WHAT THE EXERCISE ASKS:
In the listing that follows, count each line containing the string "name" and report only the count.
━━━━━━━━
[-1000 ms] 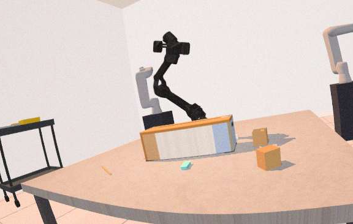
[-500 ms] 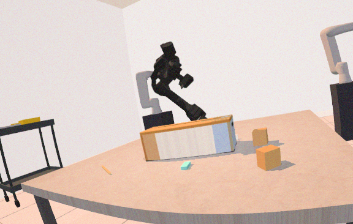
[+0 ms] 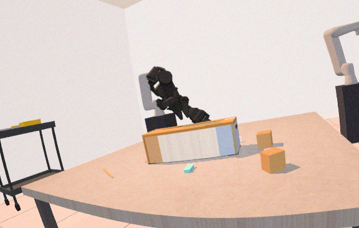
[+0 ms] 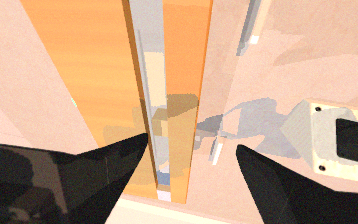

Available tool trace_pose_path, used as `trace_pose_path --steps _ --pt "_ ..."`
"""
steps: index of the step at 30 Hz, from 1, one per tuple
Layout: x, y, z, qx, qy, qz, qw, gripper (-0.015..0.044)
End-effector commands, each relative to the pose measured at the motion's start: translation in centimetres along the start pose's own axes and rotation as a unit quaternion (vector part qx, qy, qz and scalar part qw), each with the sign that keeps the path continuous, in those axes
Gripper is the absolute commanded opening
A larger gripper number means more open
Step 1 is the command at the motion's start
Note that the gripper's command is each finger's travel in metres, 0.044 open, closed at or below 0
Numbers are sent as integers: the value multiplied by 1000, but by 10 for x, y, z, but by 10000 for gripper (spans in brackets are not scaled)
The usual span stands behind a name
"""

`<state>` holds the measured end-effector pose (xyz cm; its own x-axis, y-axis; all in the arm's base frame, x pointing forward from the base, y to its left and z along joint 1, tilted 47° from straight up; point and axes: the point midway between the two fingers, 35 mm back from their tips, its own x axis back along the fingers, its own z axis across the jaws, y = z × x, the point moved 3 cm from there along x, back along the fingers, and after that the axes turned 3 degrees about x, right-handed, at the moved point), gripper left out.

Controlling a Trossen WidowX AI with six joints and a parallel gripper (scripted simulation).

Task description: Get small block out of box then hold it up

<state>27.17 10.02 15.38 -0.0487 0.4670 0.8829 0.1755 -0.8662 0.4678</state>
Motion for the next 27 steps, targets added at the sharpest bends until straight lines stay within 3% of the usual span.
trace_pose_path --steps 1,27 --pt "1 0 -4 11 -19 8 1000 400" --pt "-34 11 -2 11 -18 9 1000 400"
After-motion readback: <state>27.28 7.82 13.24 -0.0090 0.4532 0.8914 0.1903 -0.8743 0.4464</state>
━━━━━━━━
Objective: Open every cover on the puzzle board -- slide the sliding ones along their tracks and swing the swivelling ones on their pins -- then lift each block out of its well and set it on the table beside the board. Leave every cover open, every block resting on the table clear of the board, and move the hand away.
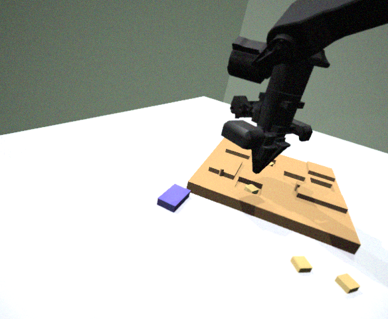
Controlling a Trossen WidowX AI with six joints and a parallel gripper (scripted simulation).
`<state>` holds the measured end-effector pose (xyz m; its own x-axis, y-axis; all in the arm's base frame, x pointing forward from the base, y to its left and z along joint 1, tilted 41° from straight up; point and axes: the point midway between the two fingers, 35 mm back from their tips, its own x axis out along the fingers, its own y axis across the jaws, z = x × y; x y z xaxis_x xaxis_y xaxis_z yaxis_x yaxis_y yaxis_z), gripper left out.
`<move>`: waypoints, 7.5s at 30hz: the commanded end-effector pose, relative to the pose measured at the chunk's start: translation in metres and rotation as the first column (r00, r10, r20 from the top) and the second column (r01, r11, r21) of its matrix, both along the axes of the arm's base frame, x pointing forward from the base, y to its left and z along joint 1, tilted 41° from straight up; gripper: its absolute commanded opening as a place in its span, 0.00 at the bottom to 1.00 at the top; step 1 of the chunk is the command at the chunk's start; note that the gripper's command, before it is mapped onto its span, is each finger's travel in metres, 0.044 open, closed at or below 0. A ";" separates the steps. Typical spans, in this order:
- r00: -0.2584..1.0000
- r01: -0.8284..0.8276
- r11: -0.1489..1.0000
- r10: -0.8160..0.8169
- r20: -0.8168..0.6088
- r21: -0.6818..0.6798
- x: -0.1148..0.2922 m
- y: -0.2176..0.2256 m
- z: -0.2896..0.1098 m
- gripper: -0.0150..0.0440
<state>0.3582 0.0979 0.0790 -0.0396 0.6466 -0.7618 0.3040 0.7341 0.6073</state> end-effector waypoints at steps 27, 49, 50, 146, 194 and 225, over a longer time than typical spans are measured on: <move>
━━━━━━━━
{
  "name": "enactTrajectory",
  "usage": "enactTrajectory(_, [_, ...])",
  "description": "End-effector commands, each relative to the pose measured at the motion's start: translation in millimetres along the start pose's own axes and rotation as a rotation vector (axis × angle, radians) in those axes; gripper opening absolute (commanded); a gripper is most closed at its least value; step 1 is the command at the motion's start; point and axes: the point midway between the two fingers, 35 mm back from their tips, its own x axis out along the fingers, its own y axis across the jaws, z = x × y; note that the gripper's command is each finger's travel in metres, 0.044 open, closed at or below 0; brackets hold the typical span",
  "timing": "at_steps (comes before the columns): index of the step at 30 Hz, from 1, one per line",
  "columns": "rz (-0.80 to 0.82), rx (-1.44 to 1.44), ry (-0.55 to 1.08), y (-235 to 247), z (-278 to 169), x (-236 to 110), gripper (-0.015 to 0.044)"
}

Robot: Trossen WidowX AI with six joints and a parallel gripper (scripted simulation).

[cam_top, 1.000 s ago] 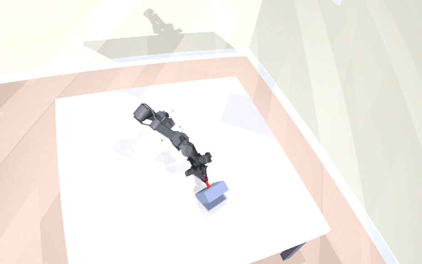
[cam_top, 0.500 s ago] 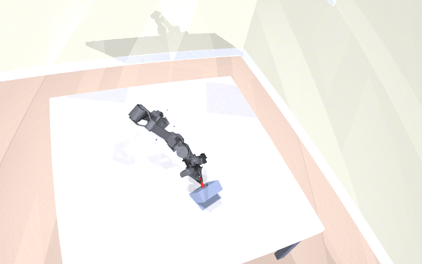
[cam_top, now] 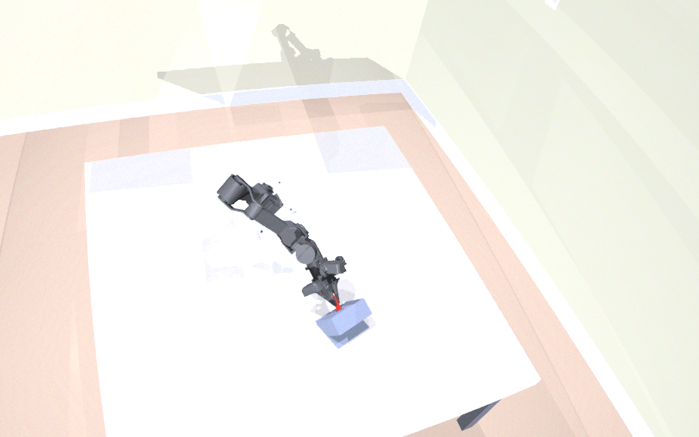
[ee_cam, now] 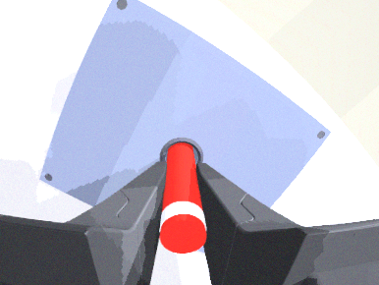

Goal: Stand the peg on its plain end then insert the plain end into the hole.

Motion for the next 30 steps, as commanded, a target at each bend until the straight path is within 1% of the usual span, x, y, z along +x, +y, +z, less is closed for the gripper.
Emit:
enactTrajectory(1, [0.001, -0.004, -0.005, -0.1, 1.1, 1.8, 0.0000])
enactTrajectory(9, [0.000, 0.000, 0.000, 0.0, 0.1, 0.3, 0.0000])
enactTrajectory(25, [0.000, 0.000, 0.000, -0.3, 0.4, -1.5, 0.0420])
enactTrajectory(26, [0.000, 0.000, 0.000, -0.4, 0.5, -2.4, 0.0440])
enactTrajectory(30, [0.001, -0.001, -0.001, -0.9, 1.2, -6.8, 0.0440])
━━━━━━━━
RESULT FOR THIS TASK:
2